Miss Snark's First Victim
Very poetic. I'm curious about the character but I don't want to read a whole book that poetic.
I'd keep reading. I thought this was very well done.
Nice voice and turn of phrase.
I like the second sentence better for a hook. The first and second sentence were very different. The first one seems too poetic for the type of story the second sentence seem to be.
I liked this--a new twist on a tired phrase is always welcome.
Reverse the order of the sentences. Also, I kind of paused on the word 'springing'. I couldn't get an image out of something jumping. I get what you were going for; it just didn't work for me.
I LOVE your first sentence. You've established a nice voice right away.I kinda wanted to see a name in the second sentence; someone specific to hang this poetic emotion on. I think that's an artifact of Authoress' masochistic sense of humor, though. (Two sentences? Only TWO? And I thought 250 words was bad! ;-) )
"Instead of springing eternally, hope trickled, drop by drop, until it finally swelled into certainty. Three more days, and she would be safe."I'd keep reading. I agree with Raylynne about the new twist on the phrase -- it suggests that this POV character is someone who sees things a little differently, and that we'll hear about her unsafety in an intriguing way.
Very well written. Loved them both.
I’m not sure the combination of cliché and its opposite works with the more modern phrasing of the second sentence. I think it would be more powerful, and more gripping, if you just started with the second sentence.
I'm not trying to be negative, because I really like this. But I'm suffering from confusion here.We have springing, which is an upward motion. Then we have trickling drops, which is downward. Then we go to swell, which is again a rising up.If that was your intention to show the MC's uncertainty, then it works quite well. If not, then ignore me.
I'm not sure. I like your wordplay, but I feel torn by the certainty, and then the uncertainty implied in that in three days she would be safe. That seems to mean that at that moment, she is unsafe, which doesn't feel very certain.
Instead of springing eternally, hope trickled, drop by drop, until it finally swelled into certainty. Three more days, and she would be safe.I think this would work great if you used the second sentence as the first. That grabbed me!

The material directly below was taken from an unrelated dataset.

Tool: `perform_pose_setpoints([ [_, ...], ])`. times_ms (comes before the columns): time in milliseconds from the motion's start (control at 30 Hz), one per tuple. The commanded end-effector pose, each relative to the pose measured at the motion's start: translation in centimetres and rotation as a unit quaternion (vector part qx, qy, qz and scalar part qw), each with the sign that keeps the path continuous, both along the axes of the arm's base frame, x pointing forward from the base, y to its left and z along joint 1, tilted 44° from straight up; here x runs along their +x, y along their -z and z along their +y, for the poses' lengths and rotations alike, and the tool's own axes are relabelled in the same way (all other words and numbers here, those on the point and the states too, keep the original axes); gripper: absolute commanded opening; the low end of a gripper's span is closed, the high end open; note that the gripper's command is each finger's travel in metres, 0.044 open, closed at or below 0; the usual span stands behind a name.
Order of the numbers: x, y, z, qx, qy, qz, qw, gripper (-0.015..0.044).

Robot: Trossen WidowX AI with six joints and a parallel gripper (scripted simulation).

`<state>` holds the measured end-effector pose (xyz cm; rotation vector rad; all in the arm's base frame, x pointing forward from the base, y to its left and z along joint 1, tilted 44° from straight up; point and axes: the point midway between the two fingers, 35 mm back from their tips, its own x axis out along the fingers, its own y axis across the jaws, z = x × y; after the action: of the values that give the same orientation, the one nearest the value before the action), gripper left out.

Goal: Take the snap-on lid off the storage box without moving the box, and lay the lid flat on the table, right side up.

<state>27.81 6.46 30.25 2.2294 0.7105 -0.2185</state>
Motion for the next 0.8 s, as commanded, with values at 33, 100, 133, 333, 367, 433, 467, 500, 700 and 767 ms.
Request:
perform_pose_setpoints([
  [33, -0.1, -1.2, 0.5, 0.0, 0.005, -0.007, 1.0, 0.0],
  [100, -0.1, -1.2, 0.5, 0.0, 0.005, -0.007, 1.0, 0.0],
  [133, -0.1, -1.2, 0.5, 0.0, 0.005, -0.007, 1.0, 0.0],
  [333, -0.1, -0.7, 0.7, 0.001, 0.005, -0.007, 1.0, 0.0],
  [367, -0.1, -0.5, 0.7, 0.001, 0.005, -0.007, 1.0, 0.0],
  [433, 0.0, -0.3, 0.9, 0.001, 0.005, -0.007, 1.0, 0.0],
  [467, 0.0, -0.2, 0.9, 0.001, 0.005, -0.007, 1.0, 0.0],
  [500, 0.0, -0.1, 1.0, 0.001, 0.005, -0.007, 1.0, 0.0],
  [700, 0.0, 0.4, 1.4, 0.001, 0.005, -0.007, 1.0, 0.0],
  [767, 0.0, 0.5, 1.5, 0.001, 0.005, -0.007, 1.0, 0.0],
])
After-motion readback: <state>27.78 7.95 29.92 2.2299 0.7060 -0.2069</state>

Like some others, the juxtaposition of the very poetic first sentence with the more hooky second sentence doesn't work for me.I don't know if I'd read on. It would depend very much on the blurb, and on whether there was an indication of how poetic the rest of the book was going to be.
I love this. I'm curious as to what will happen after three days. I would definately read more.

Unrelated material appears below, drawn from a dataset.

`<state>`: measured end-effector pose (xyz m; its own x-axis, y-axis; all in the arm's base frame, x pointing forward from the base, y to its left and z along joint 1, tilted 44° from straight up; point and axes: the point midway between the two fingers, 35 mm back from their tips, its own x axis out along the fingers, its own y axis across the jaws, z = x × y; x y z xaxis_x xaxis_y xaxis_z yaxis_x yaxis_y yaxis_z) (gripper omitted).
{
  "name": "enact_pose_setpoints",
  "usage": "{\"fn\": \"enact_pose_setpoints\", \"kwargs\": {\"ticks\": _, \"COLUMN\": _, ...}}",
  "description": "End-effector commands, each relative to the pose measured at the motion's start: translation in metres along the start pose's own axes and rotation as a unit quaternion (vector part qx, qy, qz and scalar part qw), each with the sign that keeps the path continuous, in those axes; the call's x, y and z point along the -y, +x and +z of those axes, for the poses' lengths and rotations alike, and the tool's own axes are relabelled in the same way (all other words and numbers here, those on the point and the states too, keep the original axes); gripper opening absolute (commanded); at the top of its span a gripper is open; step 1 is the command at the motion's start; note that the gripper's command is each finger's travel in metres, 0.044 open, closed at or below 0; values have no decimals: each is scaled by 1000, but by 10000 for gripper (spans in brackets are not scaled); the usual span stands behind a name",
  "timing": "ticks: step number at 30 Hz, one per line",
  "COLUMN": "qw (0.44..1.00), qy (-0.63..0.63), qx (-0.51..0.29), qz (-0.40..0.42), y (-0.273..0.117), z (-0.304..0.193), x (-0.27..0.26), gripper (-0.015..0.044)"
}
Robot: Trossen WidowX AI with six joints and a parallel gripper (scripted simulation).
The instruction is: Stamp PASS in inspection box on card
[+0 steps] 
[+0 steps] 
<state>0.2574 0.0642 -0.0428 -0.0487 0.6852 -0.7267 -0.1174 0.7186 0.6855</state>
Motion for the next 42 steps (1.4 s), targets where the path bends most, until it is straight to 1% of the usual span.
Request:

Maybe it's just me, but I did not feel these two sentences fit together.
I like this. :-)
I like this. I get a sense of urgency that something good will happen if she can just make it 3 more days. Right away, I'm eager to find out if she does.
Very, very interesting. I like it, and I like the whole idea behind it. This sets me up for a lofty, poetic style story though - the kind that is well written enough to not be dismissed as "full of itself," but still fairly close to that edge. If that's what you're going for, you've got it nailed. Pretty cool if you ask me.
Does this part mean she wants to go to to heaven>>>Instead of springing eternally, This part could mean she's not dying yet>>>hope trickled, drop by drop, And maybe this means she's recovering>>>until it finally swelled into certainty. Not sure about this one. I woul read on to find out>>>Three more days, and she would be safe.
I liked it. I thought the first sentence was a bit too long though. I am curious as to why she needs to be safe.